The analysts categorized the importance of each type of information to their specific tasks, labeling them as either:

Essential

Irrelevant

Would Review If Available

Results

1

Among four forensic science disciplines and 16 types of information (resulting in 64 total ratings for task-relevance), the analysts only reached 100% consensus three times. In fact, in 45 of 64 items, opinions between analysts directly contradicted each other.

2

However, in 36 ratings, the analysts reached a near-consensus where over 75% agreed. Pattern evidence analysts had the highest rate of consensus and crime scene investigators had the most disagreement.

3

Most analysts, apart from crime scene investigators, agreed that personal information regarding a suspect or victim was irrelevant to their tasks.

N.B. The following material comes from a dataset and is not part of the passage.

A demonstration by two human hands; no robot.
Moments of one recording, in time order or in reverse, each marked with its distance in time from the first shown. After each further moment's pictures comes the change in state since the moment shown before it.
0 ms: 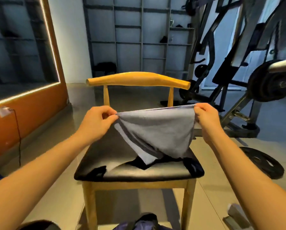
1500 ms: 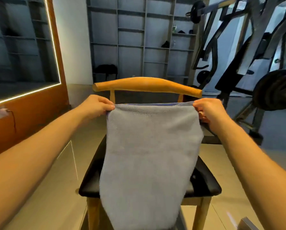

This is consistent with the NCFS’s guidelines for task relevance.

4

The opinions of crime scene investigators were distinct from the other disciplines, as their task is to gather information rather than analyze it.

Focus on the future

 

While the survey contains which types of information the analysts consider relevant, it does not explain why they made these decisions.

It is important to remember that people do not always know the full reasoning behind their decision making.

Even within the same forensic disciplines, different laboratories may not have the same guidelines for what they consider relevant.

The forensic disciplines must reach a general consensus on what information is task-relevant.